Being resolutely in the ‘fact not fiction’ camp when it comes to buying or reading books, just from so far only having stepped out only onto the nursery slopes of this considerable literary ‘mountain’ – two wit, the opening section ‘Introduction: I Can Also Paint’, a reference to the 30 year old Leonardo’s letter seeking a job from the ruler of Milan in which he listed eleven paragraphs of his already-manifold accomplishments (among them the designing of bridges, waterways, canons, armoured vehicles and public buildings) before adding ‘Likewise in painting, I can do everything possible’ – I am already aware that I am in for a treat.
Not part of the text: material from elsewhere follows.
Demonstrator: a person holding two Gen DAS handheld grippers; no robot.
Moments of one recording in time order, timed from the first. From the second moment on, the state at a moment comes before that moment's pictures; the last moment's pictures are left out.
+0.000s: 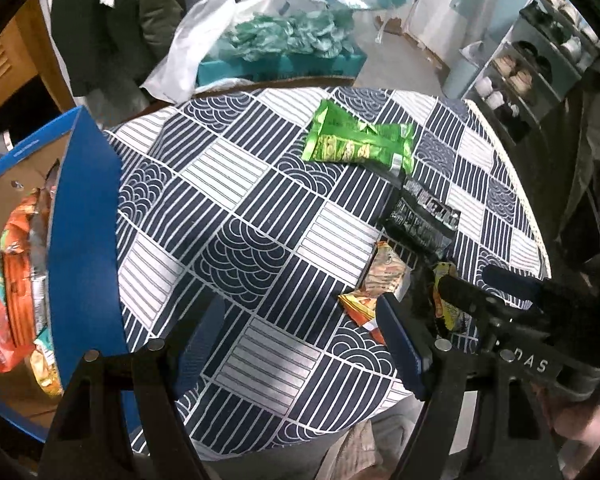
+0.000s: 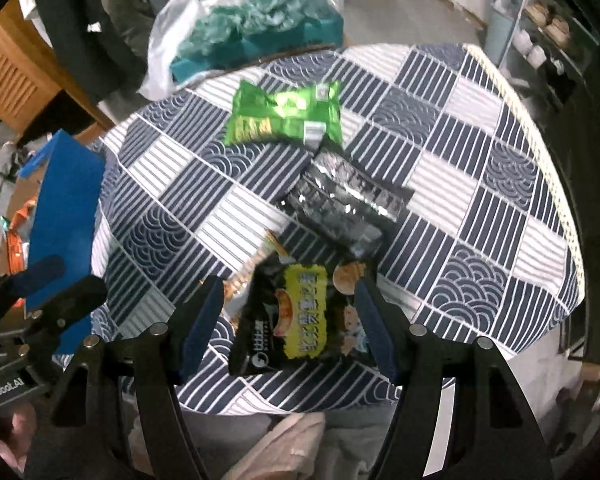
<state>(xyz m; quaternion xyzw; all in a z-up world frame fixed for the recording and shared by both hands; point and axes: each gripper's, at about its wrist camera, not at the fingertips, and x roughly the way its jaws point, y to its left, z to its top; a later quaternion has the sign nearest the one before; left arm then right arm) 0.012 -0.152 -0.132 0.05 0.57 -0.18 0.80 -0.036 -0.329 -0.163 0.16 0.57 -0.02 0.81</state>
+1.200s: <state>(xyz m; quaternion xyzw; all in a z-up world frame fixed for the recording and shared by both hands) 0.016 -0.214 -0.194 0.11 0.62 -0.22 0.75 -0.036 -0.386 -0.225 0.17 0.62 -0.07 0.77</state>
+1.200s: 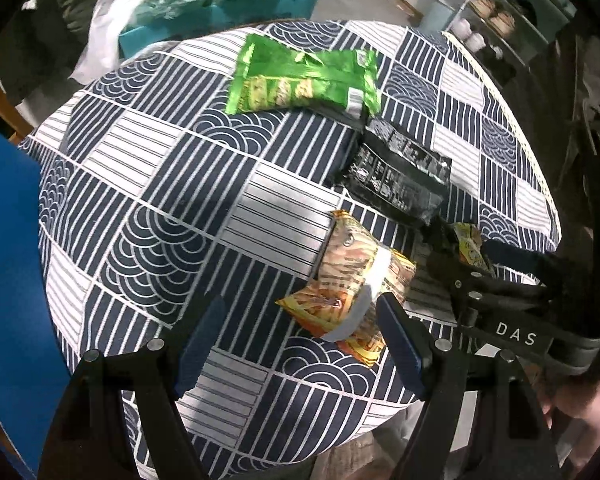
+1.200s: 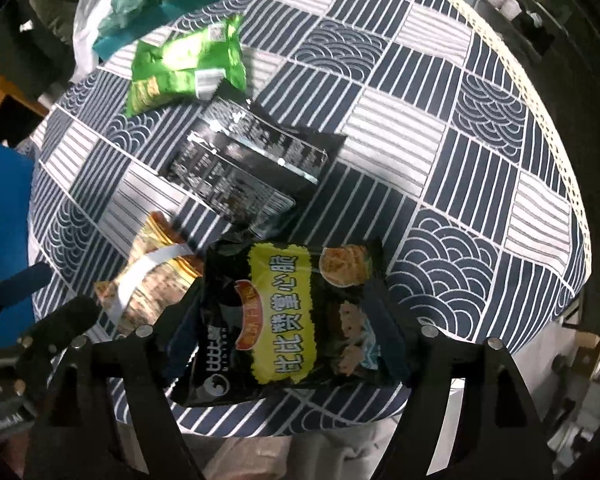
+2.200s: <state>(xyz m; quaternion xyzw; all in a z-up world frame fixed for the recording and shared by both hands) 0.017 -0.251 -0.235 0.12 0.64 -0.25 0.72 -0.049 -0.411 -0.210 0.18 0.58 -0.10 0.78</state>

From its size, the evident depth and breadth of the project, the care with which it has been prepared for publication, the evident ambition of the author to create something of lasting quality and scholarship, together with the sheer attention to detail, the reader who ever picks up this volume will soon become aware that he or she is in the presence of something special.

Even the illustrations, where they appear, do so in within the text of each chapter and not in blocks at intervals throughout the book.

Last night I completed the aforementioned ‘Introduction’ before deliberately putting the tome aside in order to reflect upon what it was laying before me.

It had only been nine pages long.

Like every other man and his dog I know the basic story of Leonardo – possibly one of the most talented minds that our species has ever thrown up – and yet, while reminding me of its basic staging posts, Mr Isaacson has also already caused me to reflect upon the meaning of life (mine and humanity’s), the very fact of existence and the universe itself at all and indeed just the mysteries of what is possible if only the individual has the grit and ambition to have a go.

If I ever doubted it – and to be honest I hadn’t even thought about this before opening its first pages – I now know that I am in for a challenging and very welcome experience. Partly because ever since Leonardo first came across my radar when I was small boy I felt an immediate and uncannily strong bond of empathy with him and his genius.

I was always in the Leonardo camp, not that of the unredeemable shit Michelangelo.

In his ‘Introduction’ Mr Isaacson testifies to the amazing diversity of Leonardo’s interests and insatiable curiosity about the world. He seemed upon a constant passionate quest to discover what it was, how it worked – why water produces eddies, what does the tongue of a woodpecker look like – anything and everything.

In the 7,200 surviving pages of his notebooks are lists of ‘things to do’, e.g. ‘draw Milan’, ‘observe a goose’s foot’, ‘Get the measurements of the sun promised me by Maestro Giovanni Francese, the Frenchman’, ‘Inflate the lungs of a pig and observe whether they increase in width and in length, or only in width’ and umpteen others.

Not things he needed to know in order to draw them as an artist. Just things he was interested in or curious about.

Mr Isaacson once asked Martin Clayton, curator of the Windsor Castle Leonardo ‘Deluge Drawings’, whether Leonardo had regarded them as works or art of science and received the answer that he would probably not have made a distinction.

Mr Isaacson recalls thinking that it was a dumb question even as he was in the act of asking it.

Elsewhere Mr Isaacson makes the point that Leonardo was also a sometimes difficult, tetchy, very fallible human being – not some sort of superman alien who had arrived on Earth in the middle of the 15th Century as a gift from God:

His ability to combine art, science, technology, the humanities and imagination remains an enduring recipe for creativity. So, too, was his ease at being a bit of a misfit: illegitimate, gay, vegetarian, left-handed, easily distracted, and at times heretical.

‘A bit of a misfit … left-handed … easily distracted’ – I just knew I had plenty in common with Leonardo.

Is there such a thing as reincarnation? Could my intended destiny have been to be the Leonardo of the 20th Century?

Did something go wrong? Was my genius never recognised?

Mind you, we’re not long into the 21st Century – maybe there’s still time …

Maybe that’s why we on the editorial board came together to form the Rust all those years ago.